AmeliaP at 12:47AM, Oct. 29, 2017

Drawing action is a problem, mainly in Western comics due to the limited page number comparing to Eastern comics (manga, manhwa, etc.). Western comics had to adjust action in a smaller chunk suggesting an idea than showing the "step-by-step" action, common pace/rhythm in Eastern comics with their +400 pages by Tankohon. Another thing which catches my attention is their "wordy" development in Western comics. The characters talk TOO much and usually don't shut up in action scenes... To be honest, it's hard to find a good action comic since this media don't have movement through space (like animation or a movie.), and they insist not to create anticipation.Sigh. It isn't easy to deal with action in comics...
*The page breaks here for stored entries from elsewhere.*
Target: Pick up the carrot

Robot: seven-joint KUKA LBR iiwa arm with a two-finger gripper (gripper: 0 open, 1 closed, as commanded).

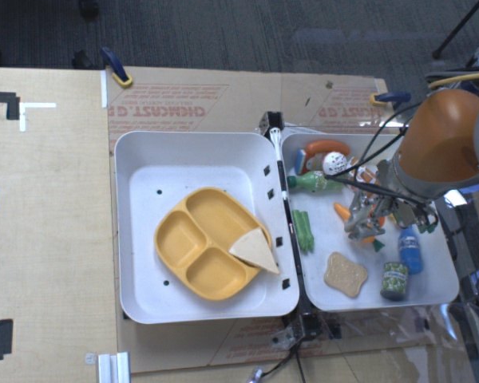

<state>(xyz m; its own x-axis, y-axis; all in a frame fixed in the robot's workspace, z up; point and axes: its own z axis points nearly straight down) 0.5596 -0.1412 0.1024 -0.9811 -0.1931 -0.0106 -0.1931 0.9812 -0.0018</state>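
Big and round, the arm's orange band (441,138) sits high on the right, over the right bin (443,282). Under it the tool (366,220) hangs low in that bin, right on top of the carrot (359,212). Its fingers look close around the carrot, but I cannot tell if they grip it. Near it lie a slice of bread (345,274), a blue bottle (409,251) and a green can (394,280). A yellow plate (207,244) sits in the left bin (144,166).
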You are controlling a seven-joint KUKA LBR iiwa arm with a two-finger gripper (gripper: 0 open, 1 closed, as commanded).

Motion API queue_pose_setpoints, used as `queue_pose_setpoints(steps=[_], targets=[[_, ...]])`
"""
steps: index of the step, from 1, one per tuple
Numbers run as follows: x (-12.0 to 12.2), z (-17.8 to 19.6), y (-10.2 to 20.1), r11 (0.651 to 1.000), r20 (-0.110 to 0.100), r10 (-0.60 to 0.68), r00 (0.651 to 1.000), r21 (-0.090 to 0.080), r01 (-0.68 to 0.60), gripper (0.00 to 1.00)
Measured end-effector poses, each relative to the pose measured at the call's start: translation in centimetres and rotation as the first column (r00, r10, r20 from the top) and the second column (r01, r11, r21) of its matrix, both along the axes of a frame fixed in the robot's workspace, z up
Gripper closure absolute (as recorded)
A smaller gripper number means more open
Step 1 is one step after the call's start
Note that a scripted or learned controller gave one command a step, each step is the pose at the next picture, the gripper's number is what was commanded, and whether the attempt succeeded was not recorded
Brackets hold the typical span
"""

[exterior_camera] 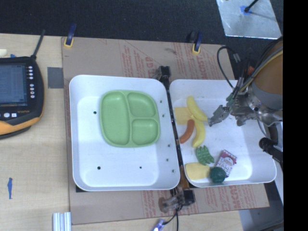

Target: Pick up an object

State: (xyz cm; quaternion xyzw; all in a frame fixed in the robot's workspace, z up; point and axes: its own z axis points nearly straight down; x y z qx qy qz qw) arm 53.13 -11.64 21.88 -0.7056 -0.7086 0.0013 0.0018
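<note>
Far left on the bench lay a handheld controller [17, 97]. In the left bin [86, 172] sat a green divided plate [129, 118]. In the right bin [255, 167], just past the divider, lay a yellow banana [197, 119], long axis running top-left to lower-right, with an orange sausage [186, 131] leaning against it; below sat a green toy [204, 155], a yellow block [196, 170], a dark green ball [217, 175] and a red packet [226, 160]. Right of the banana hung the gripper [216, 115], fingers parted, holding nothing, pointing left toward the banana.

Right bin [240, 143] has a banana [196, 108], a hot dog [186, 131], green stuff and a red packet [226, 160] lying loose.
</note>
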Motion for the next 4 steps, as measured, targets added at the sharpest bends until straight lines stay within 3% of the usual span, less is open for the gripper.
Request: queue_pose_setpoints(steps=[1,2,3,4], targets=[[2.8,-8.7,2.2,1.000,-0.002,0.001,1.000,-0.001,-0.001,0.00],[4.3,-12.8,1.8,1.000,-0.004,0.000,1.000,-0.001,0.000,0.00],[4.4,-11.7,1.7,1.000,-0.005,0.001,1.000,-0.002,-0.001,1.00],[6.1,-2.6,8.7,1.000,0.002,0.001,1.000,0.000,-0.001,1.00]])
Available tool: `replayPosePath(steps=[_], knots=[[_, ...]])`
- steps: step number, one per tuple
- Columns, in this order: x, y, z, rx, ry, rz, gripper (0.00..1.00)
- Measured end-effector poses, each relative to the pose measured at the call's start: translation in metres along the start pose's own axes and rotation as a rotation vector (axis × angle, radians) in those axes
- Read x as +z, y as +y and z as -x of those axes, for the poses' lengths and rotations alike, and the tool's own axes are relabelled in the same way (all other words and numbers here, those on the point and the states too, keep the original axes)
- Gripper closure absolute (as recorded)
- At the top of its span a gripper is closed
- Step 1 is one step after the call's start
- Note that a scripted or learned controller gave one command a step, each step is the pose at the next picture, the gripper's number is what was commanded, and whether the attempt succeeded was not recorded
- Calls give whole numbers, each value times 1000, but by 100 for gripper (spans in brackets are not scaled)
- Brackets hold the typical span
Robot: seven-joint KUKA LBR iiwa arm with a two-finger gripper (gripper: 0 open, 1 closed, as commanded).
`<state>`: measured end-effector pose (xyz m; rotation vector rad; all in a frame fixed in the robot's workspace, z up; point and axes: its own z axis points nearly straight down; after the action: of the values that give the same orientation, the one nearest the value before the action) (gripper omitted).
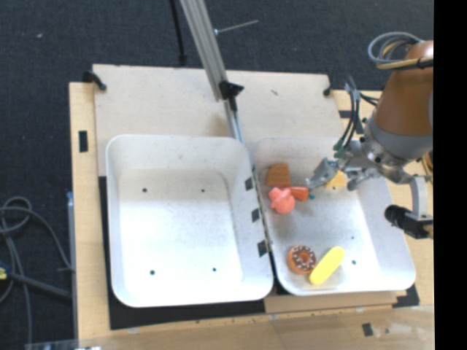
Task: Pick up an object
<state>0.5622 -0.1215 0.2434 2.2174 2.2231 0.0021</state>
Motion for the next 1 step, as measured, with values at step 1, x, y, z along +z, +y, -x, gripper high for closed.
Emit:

bravo1102 at 5:03PM, Oct. 28, 2017

I remember something similar from my endless literature classes in high school and college. Normal state--rising action--conflict & resolution (or not)--declining action. Very useful thing to be aware of when writing. And isn't this part of conflict resolution in interpersonal relationships seem to remember something like this from my therapy and teaching classes.

mks_monsters at 1:19PM, Oct. 28, 2017

Yeah, I have noticed this flow in comics especially character driven ones.

Banes at 8:01AM, Oct. 28, 2017

Fantastic article - very true and clearly put. It really hits home! Makes me want to do better dialogue and shows how to do it too! Huzzah!

KimLuster at 7:32AM, Oct. 28, 2017

(looks at all my text-heavy pages) So... I've been doing action the whole time - Yaaaaayyy!! Seriously, very good and informative article!! I think I was sorta aware of these dynamics, but seeing them graphed out and explained really slams it home!!

usedbooks at 3:18AM, Oct. 28, 2017

Interesting breakdown. Keeping visuals interesting helps "calmer" scenes too. They can do something while they talk. Irl, we often have to multitask, so it's rarely "talking heads." Have characters talk while cleaning house or preparing a meal or playing video games. That also gives them an outlet for frustration when the conversation escalates.

meemjar at 1:04AM, Oct. 28, 2017

I attempt that in my own comic right here by striving to make even my talking scenes full of drama or comedy. And how ironic that you should feature a fish fight fro ASTERIX as that comic was a strong influence on my own work!